Sql-server – Query to find optimal filegroups for objects

filegroupssql server

I have been assigned a task to create four file groups (one per volume) locate tables so that they are located in a manner that during an ETL process no filegroup is being read and written to at the same time.

I have stepped through all the packages, data flow tasks and procedures and views and noted which tables are being read from and to and in what sequence.

I now need write a query to determine the optimal positioning of the tables.

In terms of logic I have the following, broken it down into the following rules.

For each sequence source table and destination table can not be on the same volume.
Tables can not exist on more than one volume.

I am interested to hear peoples opinion on whether this process is worthwhile but regardless I would appreciate some help resolving the query.

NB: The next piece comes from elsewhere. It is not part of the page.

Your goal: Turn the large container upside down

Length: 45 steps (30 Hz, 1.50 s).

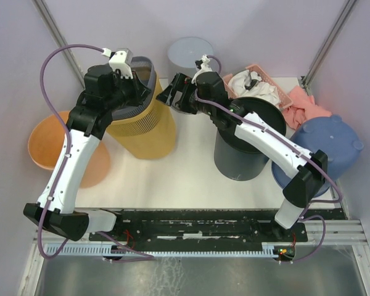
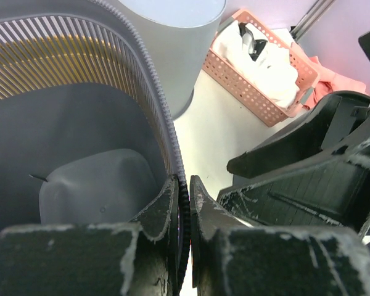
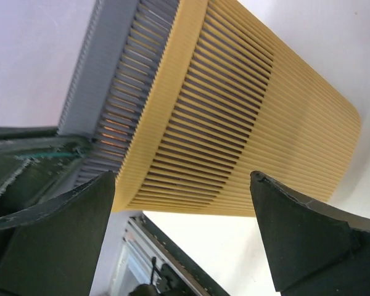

Below you can find the scripts to create the table and insert some test data.

Thanks in advance for any suggestions.

-- Create table
CREATE TABLE [dbo].[TestData]
(
    [TestDataID] [smallint] IDENTITY(1,1) NOT NULL,
    [Src] [nvarchar](50) NOT NULL,
    [Dest] [nvarchar](50) NOT NULL,
    [Seq] [int] NOT NULL,
CONSTRAINT PK_TestData PRIMARY KEY CLUSTERED (TestDataID)
)
GO

-- Insert data
INSERT INTO TestData(Src, Dest, seq)
 SELECT 'A', 'B', 1
 UNION ALL
 SELECT 'A', 'C', 1
 UNION ALL
 SELECT 'C', 'D', 2
 UNION ALL
 SELECT 'A', 'D', 3
 UNION ALL
 SELECT 'B', 'D', 3
GO

Best Answer

Bad news. You said ETL process - that means heavy data loads, and inserts/updates/deletes have a single disk bottleneck: the transaction log file. You can add multiple transaction log files, but they're used sequentially, not load-balanced (except in some really edge-case scenarios.)

Instead, what you need is multiple databases. In data warehouses, you typically use a different source database than a destination database, like a staging database. That way, you can put its databases on different drives (and even different classes of drives). For example, some staging databases live on cheap local SSDs.

If you do find yourself storage-bottlenecked on data file reads or writes, you're better off solving that problem by adding memory (to cache the data and avoid reads altogether) or by striping the data across more drives, not less. By splitting the data files into smaller pieces, and giving them each fewer drives, you're usually making the problem worse.